The Case for Robo-Advisory and Digital Wealth
By FintechNews HK
An April 2017 Burnmark report rexplored the tie-up between digital wealth and robo-advisory within the FinTech industry.
With retail investors demanding for more complex asset classes and investments and increased transparency and control over investments, traditional wealth management firms, more wealth manage firms are joining the digital space and as a result, introducing automated wealth management tools called robo-advisors. Robo-advisory is also growing rapidly especially in exchange-traded fund platforms, said the Burnmark report.
A record figure of assets is being transferred inter-generationally from the baby boomers to the current generation. Over the next 30 to 40 years, an additional an additional US$30 trillion in financial and non-financial assets will pass from boomers to their heirs in North America alone. The millennial generation, with 80 million investors, is now the largest generational client base of digital wealth management in the US, said the report.
They exhibit very different investment behavior with 64 percent of high net worth clients under 40 years old expect to access their accounts via a website and 54 percent expect to use digital channels such as mobile applications, social media or video. With their gender-specific investment needs, more women are also investing in digital wealth products.

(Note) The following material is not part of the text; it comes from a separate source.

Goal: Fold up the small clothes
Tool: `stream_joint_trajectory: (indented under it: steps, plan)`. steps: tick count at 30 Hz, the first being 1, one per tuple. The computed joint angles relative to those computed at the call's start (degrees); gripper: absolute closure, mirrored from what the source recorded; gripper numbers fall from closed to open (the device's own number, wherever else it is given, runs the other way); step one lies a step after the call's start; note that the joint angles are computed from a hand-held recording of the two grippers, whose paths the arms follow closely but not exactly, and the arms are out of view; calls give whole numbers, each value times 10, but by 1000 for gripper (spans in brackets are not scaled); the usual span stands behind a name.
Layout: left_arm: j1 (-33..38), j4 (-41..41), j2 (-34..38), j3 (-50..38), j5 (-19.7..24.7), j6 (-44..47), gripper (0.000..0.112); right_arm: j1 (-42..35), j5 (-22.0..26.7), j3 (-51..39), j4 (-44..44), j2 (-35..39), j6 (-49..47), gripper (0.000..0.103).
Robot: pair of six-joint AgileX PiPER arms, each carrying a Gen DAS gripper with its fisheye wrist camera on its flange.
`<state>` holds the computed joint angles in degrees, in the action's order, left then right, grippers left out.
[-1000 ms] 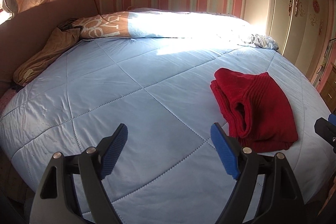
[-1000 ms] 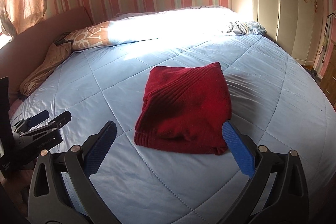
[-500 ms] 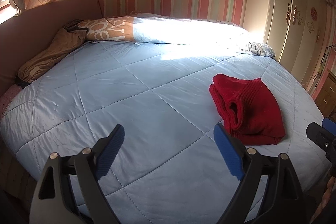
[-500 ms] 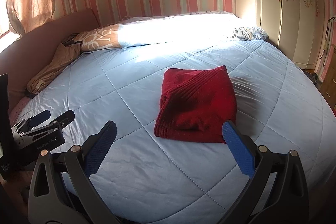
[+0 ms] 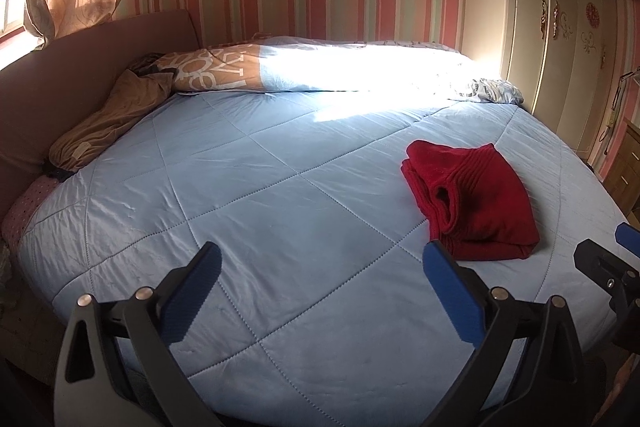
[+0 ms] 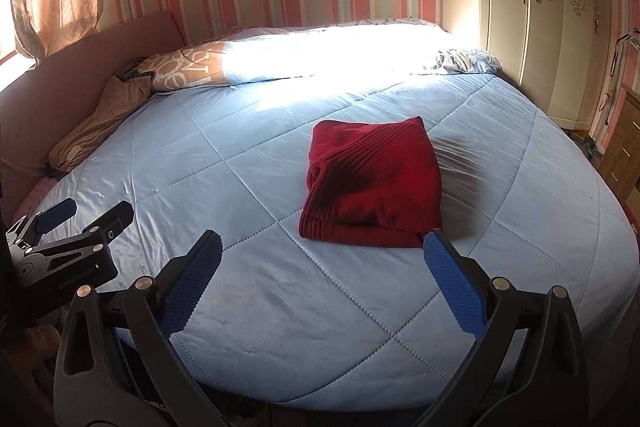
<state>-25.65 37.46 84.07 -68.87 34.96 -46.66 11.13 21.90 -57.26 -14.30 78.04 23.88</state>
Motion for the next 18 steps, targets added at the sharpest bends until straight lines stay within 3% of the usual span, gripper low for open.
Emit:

Countries such as China, India, Russia and South Africa have large segments of millennial investors who are also keen to try digital advisory platforms. These niche markets do need micro-personalized products and services, while still being delivered cost-effectively, noted the report.
Robo-advisory models in the world
A common form of robo-advisory is the direct-to-consumer (D2C) robo-advisors. with limited advisor assistance. These are online platforms that provide automated, algorithm-based portfolio management and without intervention from human advisors. Business-to-business (B2B) advisory comprises white-label digital platform solution providers for traditional advisors enabling them to offer their own digital wealth management solutions.
There is also the hybrid advisory, which are traditional advisory services, including personalised conversations and actively managed portfolios blended with computerized portfolio recommendations.
The US is the hub of D2C robo-advisors with two clear leaders, Betterment and Wealthfront, with assets under management of US$7.3 billion and US$5.1 billion respectively. Meanwhile, Bambu operates as a B2B robo-advisor in Asia, and within two months of launch has secured partnerships with Thomson Reuters, Tigerspike, Finantix, and Eigencat. Infinity Partners and Smartly aim to launch soon as the first platforms in Singapore, along with the new entrant women-focused robo-advisor, Miss Kaya.
Challenges in meeting customer experience and expectations
Burnmark highlighted the use of chatbots, which are artificial intelligence tools that provide intuitive answers in to generic customer questions. For digital wealth management, chatbots can respond to standard customer queries and provide automated advice via text, freeing up relationship managers to focus on complex requests and products.
But according to a recent survey, customers are frustrated with digital customer services offered, with 40 percent experiencing delays in getting answers to simple questions in the last month and 33 percent suffering from poor quality or unresponsive contact facilities. This frustration is the primary driver for more than 70 percent of customers being willing to accept robo advice for their investments
Burnmark found that chatbots are a necessity for strong customer service and can be useful in expanding the client base towards lower net worths. Existing customers in wealth management expect the convenience afforded by chatbots, and the upcoming generations see it as a matter of course. However, these younger clients also rely on their wealth manager for life goal planning, a function that currently does not work well with chatbots.
Online brokers are sensing the opportunity offered by the millennial investors. Several online brokers have launched their own robo-advisory offerings as an additional service for the retail investors. For instance, TD Ameritrade, which manages assets of over US$28 billion, has launched a new robo-advisory platform called Essential Portfolios.
The democratisation of wealth services, combined with greater wealth accumulation, will mean that every type of provider will have a bigger range of potential customers.
The key to the future of robo-advisory, as with all spaces within FinTech, will be the degree of personalisation offered for education (and generating interest in investing) as well as investment management (based on life goals and interests). Thus niche segments will emerge, and technology will act as the super layer eliminating the border between desire and advice.
Chatbots, who are seeing tremendous early stage capital today, will develop significant vocabulary within the space. And new markets will emerge in developing countries with their increasing middle class population and interest in investing from rural population through mobile devices.